Bottura: For me, creating a dish is an intellectual act. I put my passion into edible bites.

Gentile: I like to start with an ingredient and let it speak. Balance is a question of minor adjustments.

Who was the most influential person in your life as a chef?

Bottura: Every great chef I have worked with was very influential. When I think about Georges Coigny, he taught me the classic French techniques in the eighties that I melded with [Italian farmhouse chef] Lidia Cristoni. When I think about Alain Ducasse and the obsession with ingredients, it never left. I think about Ferran Adria – he was not about technique. He was about the freedom to express yourself.

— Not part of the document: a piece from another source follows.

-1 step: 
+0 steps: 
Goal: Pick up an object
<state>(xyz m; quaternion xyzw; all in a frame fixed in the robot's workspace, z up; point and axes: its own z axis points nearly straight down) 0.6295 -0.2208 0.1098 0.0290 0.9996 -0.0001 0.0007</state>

Gentile: I think my passion began as part of my upbringing, the experiences I had as a child that were engraved in my mind, like seeing a salsa di pomodoro made.

Bottura: It gives me goosebumps to remember that.

If you could go back in time and give your 24-year-old self chef advice, what would it be?

Bottura: Live your life as a dream, but with humility and passion.

Gentile: Wow, he's a philosopher. Looking back, I was very focused, but my mind wasn't open enough. Open your mind more and your dream will come.

This interview has been condensed and edited.

Mark Schatzker's forthcoming book, The Dorito Effect, examines the relationship between flavour and nutrition.